Cerebral – Declarative state and side effects for popular JavaScript frameworks - christianalfoni
http://www.cerebraljs.com
======
markers
Been using Cerebral for two projects (one large and one small) so far and it's
simply been an amazing experience. It's incredible how such a simple
framework/concepts can cover everything you need, even for large apps. It
doesn't only handle state well, but also provides a good solution for handling
side effects.

Also, the way routing is handled is really something other frameworks should
learn from.

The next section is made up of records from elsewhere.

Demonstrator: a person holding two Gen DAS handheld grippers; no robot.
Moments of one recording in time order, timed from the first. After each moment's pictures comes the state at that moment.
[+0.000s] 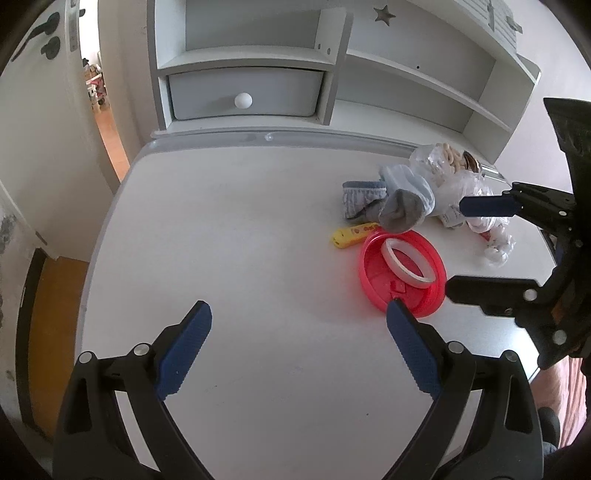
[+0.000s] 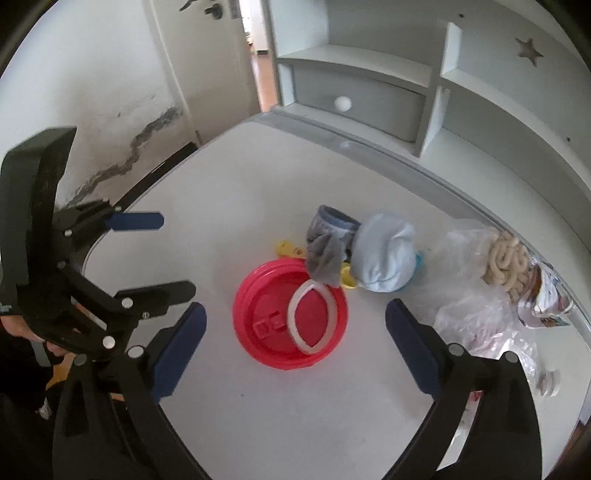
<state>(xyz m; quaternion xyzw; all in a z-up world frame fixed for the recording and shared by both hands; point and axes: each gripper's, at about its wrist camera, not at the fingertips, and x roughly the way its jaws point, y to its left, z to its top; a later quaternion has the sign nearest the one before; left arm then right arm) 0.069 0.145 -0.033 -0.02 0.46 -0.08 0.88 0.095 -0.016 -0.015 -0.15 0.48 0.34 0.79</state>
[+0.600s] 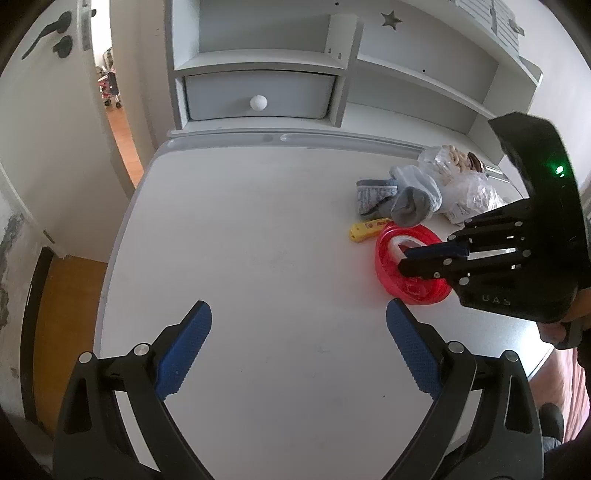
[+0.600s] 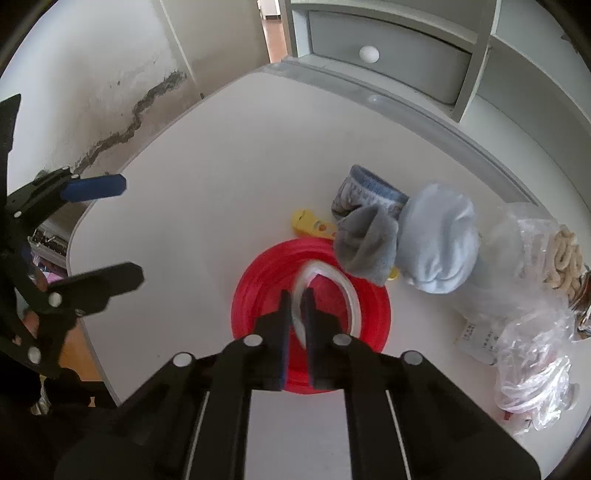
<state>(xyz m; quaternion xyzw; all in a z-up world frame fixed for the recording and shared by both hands) 0.059 0.157 -0.030 -0.02 0.46 -0.07 0.89 0.106 0.012 -0.052 -0.17 0.54 0.34 0.75</state>
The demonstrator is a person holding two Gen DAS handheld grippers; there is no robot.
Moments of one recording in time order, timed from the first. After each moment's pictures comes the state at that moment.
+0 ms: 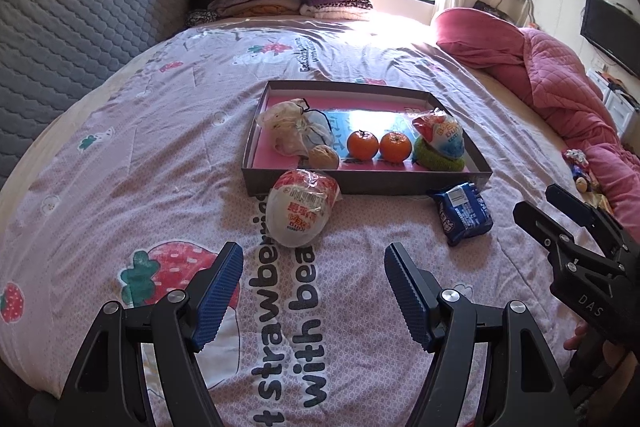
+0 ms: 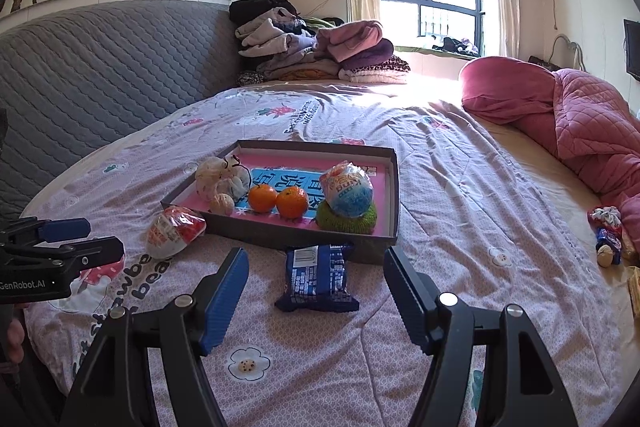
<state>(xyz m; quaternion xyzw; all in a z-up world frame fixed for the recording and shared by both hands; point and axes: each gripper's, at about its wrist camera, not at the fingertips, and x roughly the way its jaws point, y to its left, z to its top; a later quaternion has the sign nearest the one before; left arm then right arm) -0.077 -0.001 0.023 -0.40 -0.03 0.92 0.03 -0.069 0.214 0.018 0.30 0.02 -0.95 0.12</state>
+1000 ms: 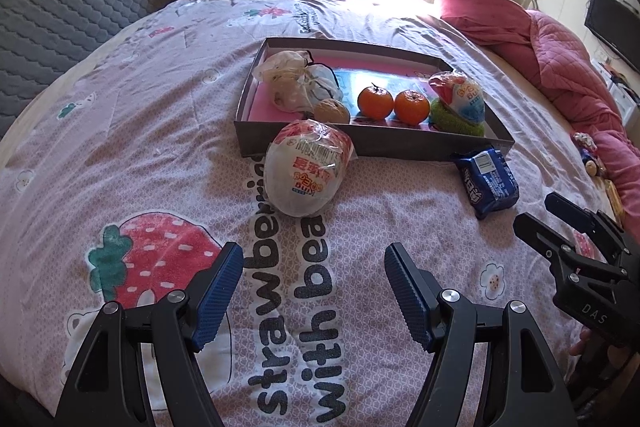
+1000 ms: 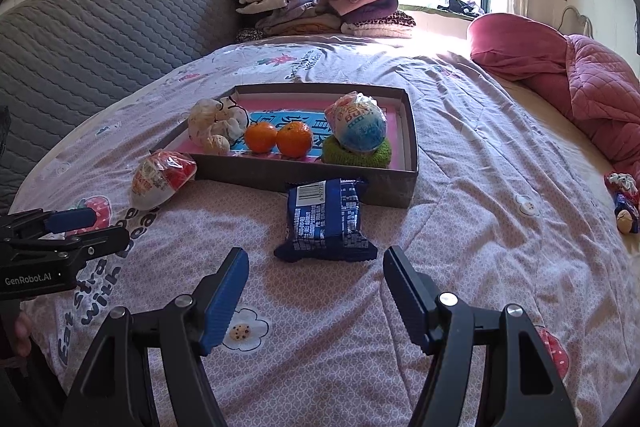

It's slightly unusual in the beginning, but when you "get it" you
suddenly realize everyone else has got it all wrong.

Just a shame it's not more well known, as it compares very favorably to other
state/side effects management frameworks like redux and mobx.

------
hipertracker
Have been using Cerebral since version 1.0. I have finished few projects for
two big banks. IMHO, the main Cerebral selling point is the simplicity of the
uniform and declarative state management enforced with the state of art
Debugger. Cerebral is simpler and more comfortable than Redux, MobX or
Recompose. The declarative, composable uniform abstraction for both synch and
asynch (side effects) actions is awesome. More, I added to all of that one
more thing - the famous "no-runtime-exceptions" guarantees coming from Elm.
Being pragmatic I use the hybrid: Cerebral + React + Elm. It works perfect
together!

------
gaspard
Using Cerebral in a complex React + TypeScript app and really enjoying the
workflow. This is a great tool to work with and a great community as well :-)

------
jtasek
Have been using Cerebral for my projects written in React for a while.
Christian and other maintainers have done an amazing job. They just got the
web development right from routing, declarative business logic to managing
side effects. Try Cerebral and never look back.

------
andrewvmail
Used Cerebral on an Ionic app, re-wrote an XMPP client that took over a 2
years to write in 3 weeks time. Great community, really love using it and its
the best programming abstraction I experienced.

------
fopsdev
Been using it now for a while. Finished 2 Enterprise Web Apps using it. Its
really easy to dig into my Apps even after a few month without touching them.
Will use it for my Future Web Apps as well (Together with React)

------
edgesoft
I use Cerebral for all my frontend apps as well as function-tree for node
backends, and I totally love it! It is very productive and the community is
great!

------
dprai
Awesome and helpful community, super ideas behind the cerebral, handling side
effects in JS as they should be handled :-)

------
reflog
Can't recommend this project enough! Used it on several projects with great
success. Plus the maintainers are amazing!